Try something like this to get the min and max amount for each customer and the date it happened.
WITH max_amount as (
SELECT accountnum, max(amount) amount, date
FROM TABLE
GROUP BY accountnum, date
),
min_amount as (
SELECT accountnum, min(amount) amount, date
FROM TABLE
GROUP BY accountnum, date
)
SELECT t.accountnum, ma.amount, ma.date, mi.amount, ma.date
FROM table t
JOIN max_amount ma
ON ma.accountnum = t.accountnum
JOIN min_amount mi
ON mi.accountnum = t.accountnum
If you want the data for just this year you could add a where clause to the end of the statement
WHERE t.date > '02-Jan-13'
The easiest way to do this is using window/analytic functions. These are ANSI standard and most databases support them (MySQL and Access being two notable exceptions).
Here is one way:
select t.accountnum, min_amount, max_amount,
min(case when amount = min_amount then date end) as min_amount_date,
min(case when amount = min_amount then date end) as max_amount_date,
from (Select t.*,
min(amount) over (partition by accountnum) as min_amount,
max(amount) over (partition by accountnum) as max_amount
from table t
where date > '02-Jan-13'
) t
group by accountnum, min_amount, max_amount;
order by accountnum
The subquery calculates the minimum and maximum amount for each account, using min() as a window function. The outer query selects these values.
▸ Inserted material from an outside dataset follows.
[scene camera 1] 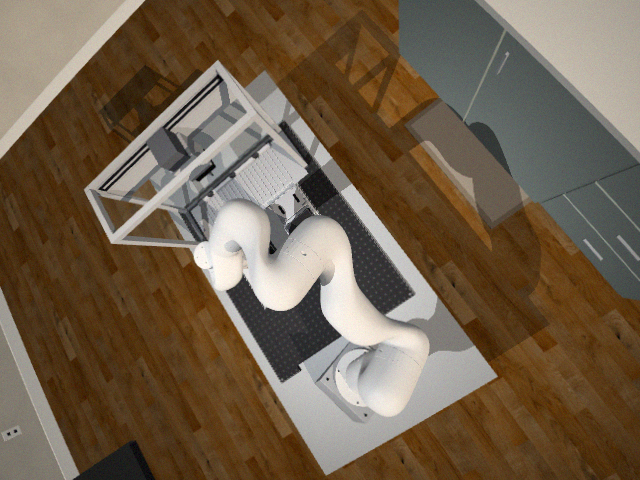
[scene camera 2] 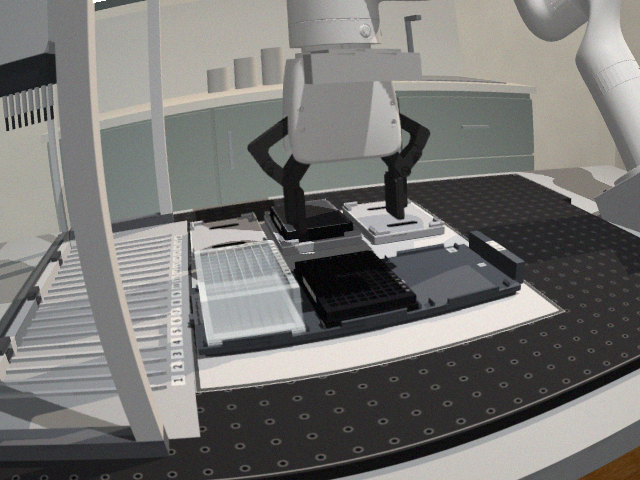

It then uses conditional aggregation to get the first date when each of those values occurred.
;with cte as
(
select accountnum, ammount, date,
row_number() over (partition by accountnum order by ammount desc) rn,
max(ammount) over (partition by accountnum) maxamount,
min(ammount) over (partition by accountnum) minamount
from table
where date > '20130102'
)
select accountnum,
ammount as amount,
date as date_of_max_amount,
minamount,
maxamount
from cte where rn = 1